When the top level index page contains only one pointer, then the top level page is removed. This allows the index to dynamically shrink in depth when the number of nodes is minimized.
When a page is filled by adding a node to the end of the page, then the page is split by creating an empty page to the right of that page. The old method for growing a new page would have been to place half the nodes on each page--the current page and the new page. This allowed each page to be at least half full and allowed room for the addition of data in each half of the two pages. However, in some cases, this method is inefficient. The current method will cause completely full index to be created for a monotonically increasing key (such as a key generated by gen_id). The index therefore uses half the space and half the lookup time for operations like ORDER BY, GROUP BY, and DISTINCT.
For non-monotonically increasing keys, the old method of inserting data on the page (not at the end of the page) will still cause the old-style method of adding a new page and splitting the existing data over the current and the new page (half the records being stored on the new page).
Future features: Changes were also made to guarantee that scrolling through the index pages will work. This means that databases created after the next release will automatically work when scrolling is introduced. Conversely, scrolling will not be possible on database with an ODS version less than ?

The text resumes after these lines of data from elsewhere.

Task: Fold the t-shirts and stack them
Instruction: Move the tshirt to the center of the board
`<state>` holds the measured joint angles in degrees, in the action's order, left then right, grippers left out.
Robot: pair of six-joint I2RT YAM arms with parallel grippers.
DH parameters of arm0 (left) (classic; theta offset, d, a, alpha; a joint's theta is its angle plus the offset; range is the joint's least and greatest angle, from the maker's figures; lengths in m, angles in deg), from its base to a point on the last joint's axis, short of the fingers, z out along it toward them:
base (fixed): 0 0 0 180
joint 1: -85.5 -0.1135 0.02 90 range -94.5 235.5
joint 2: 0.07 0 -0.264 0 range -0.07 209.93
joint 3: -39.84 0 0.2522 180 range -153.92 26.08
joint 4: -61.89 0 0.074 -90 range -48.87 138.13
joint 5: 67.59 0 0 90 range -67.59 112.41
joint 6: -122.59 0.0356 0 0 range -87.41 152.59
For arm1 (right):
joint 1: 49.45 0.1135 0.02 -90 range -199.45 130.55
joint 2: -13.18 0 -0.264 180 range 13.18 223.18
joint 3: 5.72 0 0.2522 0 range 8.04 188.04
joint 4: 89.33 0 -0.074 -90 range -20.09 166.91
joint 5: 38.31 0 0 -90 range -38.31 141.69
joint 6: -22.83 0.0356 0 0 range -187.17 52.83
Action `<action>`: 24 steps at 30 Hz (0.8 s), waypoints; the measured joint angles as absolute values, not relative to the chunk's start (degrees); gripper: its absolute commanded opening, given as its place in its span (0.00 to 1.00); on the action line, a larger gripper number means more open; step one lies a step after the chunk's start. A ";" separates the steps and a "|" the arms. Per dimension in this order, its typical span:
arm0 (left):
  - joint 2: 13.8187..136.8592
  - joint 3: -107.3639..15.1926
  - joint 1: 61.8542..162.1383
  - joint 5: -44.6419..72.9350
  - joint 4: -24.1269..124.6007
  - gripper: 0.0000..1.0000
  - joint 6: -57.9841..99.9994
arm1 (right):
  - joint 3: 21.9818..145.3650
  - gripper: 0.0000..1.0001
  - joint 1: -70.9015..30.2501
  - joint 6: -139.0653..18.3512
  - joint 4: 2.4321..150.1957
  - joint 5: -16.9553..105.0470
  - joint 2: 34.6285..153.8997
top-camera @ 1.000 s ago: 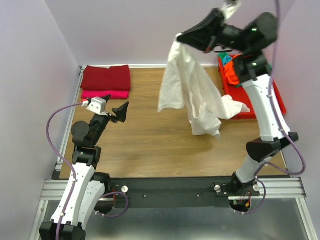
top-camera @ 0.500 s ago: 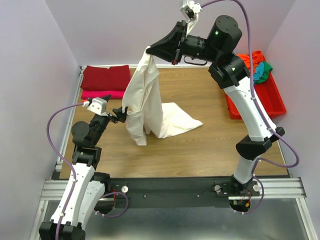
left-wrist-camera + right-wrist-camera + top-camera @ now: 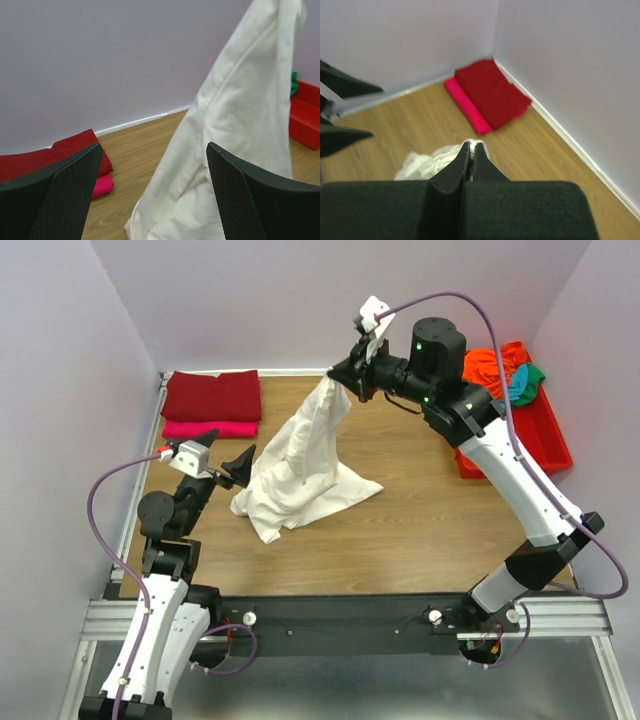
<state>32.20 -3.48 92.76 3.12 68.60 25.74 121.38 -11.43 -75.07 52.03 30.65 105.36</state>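
My right gripper [image 3: 345,376] is shut on the top of the large cream-white t-shirt [image 3: 300,465] and holds it up. Its lower part lies bunched on the wooden table. In the right wrist view the gripper [image 3: 472,148] pinches white cloth [image 3: 427,162]. My left gripper [image 3: 228,462] is open and empty, just left of the hanging shirt; its own view shows the cloth [image 3: 235,130] between and beyond the fingers [image 3: 240,200]. A dark red shirt [image 3: 212,395] lies folded on a bright pink one [image 3: 210,428] at the far left corner.
A red plastic tray [image 3: 545,435] at the far right holds orange [image 3: 490,365], teal and green shirts [image 3: 525,378]. Lilac walls close the table at the back and both sides. The folded stack also shows in the right wrist view [image 3: 490,92].
My right gripper has carried the white shirt from over the tray leftward and down, so its lower part now rests on the table next to my left gripper. The left arm barely moved.
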 measured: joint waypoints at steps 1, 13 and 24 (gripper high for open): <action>32.14 -3.48 92.76 3.10 68.60 0.92 25.74 | 118.89 0.02 -11.45 -76.32 51.76 31.90 104.38; 36.64 -4.16 92.85 0.69 68.03 0.93 25.63 | 81.49 0.99 -25.79 -87.49 52.59 40.49 94.98; 46.43 -7.26 101.33 -2.45 62.85 0.93 29.71 | 55.09 1.00 -31.02 -103.66 51.52 21.91 84.82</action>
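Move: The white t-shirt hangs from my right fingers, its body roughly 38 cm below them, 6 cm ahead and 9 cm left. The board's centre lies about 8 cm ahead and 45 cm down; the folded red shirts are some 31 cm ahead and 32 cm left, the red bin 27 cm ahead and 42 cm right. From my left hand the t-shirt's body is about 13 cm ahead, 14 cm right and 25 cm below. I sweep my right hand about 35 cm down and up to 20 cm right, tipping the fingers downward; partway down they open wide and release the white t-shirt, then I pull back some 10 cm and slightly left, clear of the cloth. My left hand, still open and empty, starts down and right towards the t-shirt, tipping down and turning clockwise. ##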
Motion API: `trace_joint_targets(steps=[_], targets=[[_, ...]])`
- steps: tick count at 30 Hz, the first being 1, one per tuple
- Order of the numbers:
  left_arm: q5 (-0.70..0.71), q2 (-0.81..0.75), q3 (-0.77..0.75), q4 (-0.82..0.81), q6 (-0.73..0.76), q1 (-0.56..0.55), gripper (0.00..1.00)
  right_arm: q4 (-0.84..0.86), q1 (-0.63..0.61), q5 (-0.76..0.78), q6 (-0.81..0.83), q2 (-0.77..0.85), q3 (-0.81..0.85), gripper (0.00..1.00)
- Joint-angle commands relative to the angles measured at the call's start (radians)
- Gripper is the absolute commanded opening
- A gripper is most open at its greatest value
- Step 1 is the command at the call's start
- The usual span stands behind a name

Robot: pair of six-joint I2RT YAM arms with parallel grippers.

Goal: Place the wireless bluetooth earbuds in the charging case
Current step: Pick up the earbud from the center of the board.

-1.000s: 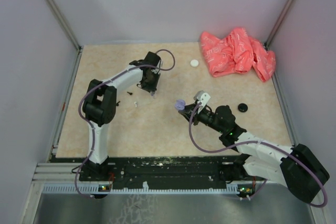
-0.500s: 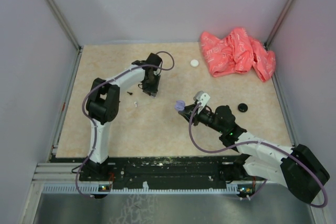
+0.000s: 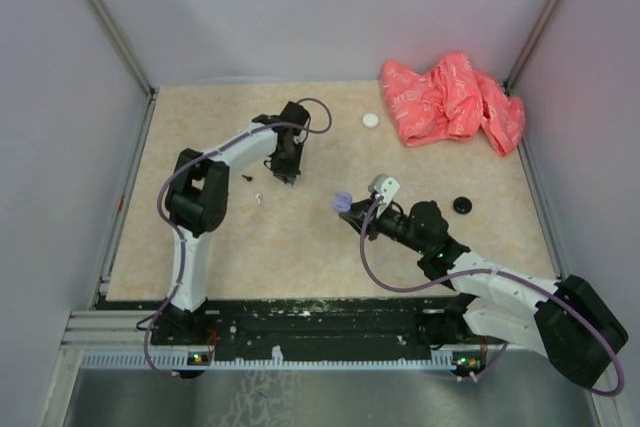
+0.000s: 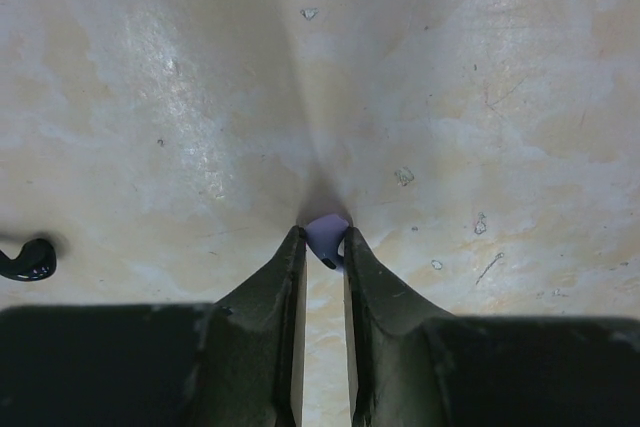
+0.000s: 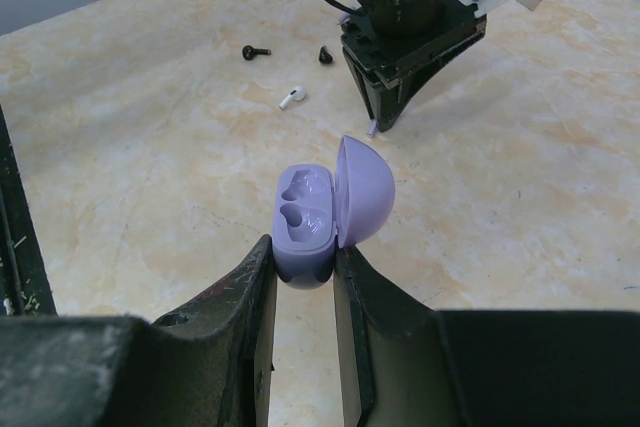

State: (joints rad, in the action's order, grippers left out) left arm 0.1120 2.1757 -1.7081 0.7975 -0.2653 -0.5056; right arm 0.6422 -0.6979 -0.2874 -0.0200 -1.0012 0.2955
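Note:
My left gripper points down at the table and is shut on a pale purple earbud, pinched at the very fingertips. The right wrist view shows that gripper just beyond the case. My right gripper is shut on the lavender charging case, held above the table with its lid hinged open and both sockets empty. From above, the case is right of the left gripper. A white earbud and two black earbuds lie loose on the table.
A round white case lies at the back and a round black case to the right of my right arm. A crumpled pink cloth fills the back right corner. Walls enclose the table on three sides.
The left gripper's fingers have closed on the purple earbud. The right arm and the open case have stayed where they were.

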Motion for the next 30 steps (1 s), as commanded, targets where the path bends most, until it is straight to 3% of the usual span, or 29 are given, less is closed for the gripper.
trace_joint_targets(steps=[1, 13, 30], targets=[[-0.002, -0.019, 0.023, 0.009, 0.008, -0.008, 0.18, 0.055, 0.005, -0.019, -0.006, 0.028, 0.028, 0.0], [-0.035, -0.308, 0.316, -0.329, 0.079, -0.009, 0.07, 0.057, 0.004, -0.027, 0.01, 0.001, 0.067, 0.0], [-0.116, -0.772, 0.69, -0.801, 0.274, -0.094, 0.05, 0.212, 0.003, -0.03, 0.001, -0.151, 0.142, 0.0]])
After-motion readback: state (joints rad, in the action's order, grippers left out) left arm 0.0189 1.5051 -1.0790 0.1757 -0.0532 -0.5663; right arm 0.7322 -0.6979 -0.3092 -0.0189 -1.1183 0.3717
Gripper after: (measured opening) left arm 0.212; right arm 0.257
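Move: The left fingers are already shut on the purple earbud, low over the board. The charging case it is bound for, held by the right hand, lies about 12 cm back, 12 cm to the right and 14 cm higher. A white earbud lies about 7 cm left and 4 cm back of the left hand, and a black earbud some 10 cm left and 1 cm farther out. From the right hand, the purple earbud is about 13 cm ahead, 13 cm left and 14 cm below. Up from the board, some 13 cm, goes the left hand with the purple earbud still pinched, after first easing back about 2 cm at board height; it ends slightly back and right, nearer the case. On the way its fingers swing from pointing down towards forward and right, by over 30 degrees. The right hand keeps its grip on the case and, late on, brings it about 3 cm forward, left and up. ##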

Miscellaneous Code changes:
A fundamental change to index structure was made to cause pages with duplicate
keys to be propagated up to the parent. This was necessary to eliminate a bug
in which pages were placed out of order on the pointer level above it. It will
cause non-leaf levels to be larger for indices with lots of duplicates but will
result in faster processing time for many lookups. This change caused the need
for a minor version ODS change.
As a result of this change, index garbage collection will only occur on databases which were build with the new version of InterBase. For migrating customers that means a gbak restore of their existing database must be done. The ODS version for InterBase 5.0 is currently 8.2. The product will detect a version 8.0 or 8.1 ODS and will not do index garbage collection. In the future, if the ODS version is increased, InterBase will still detect that the original database was not built using ODS 8.2 and no garbage collection of index pages will be done
Issues
Migration
ANYONE WHO WANTS TO TAKE ADVANTAGE OF INDEX GARBAGE COLLECTION HAS TO CREATE A NEW DATABASE OR BACKUP/RESTORE THEIR DATABASE WITH THIS KIT.
Changes were also made to guarantee that scrolling through the index pages will work. This means that databases created after the next release will automatically work when scrolling is introduced. Conversely, scrolling will not be possible on databases with an ODS version less than 8.2.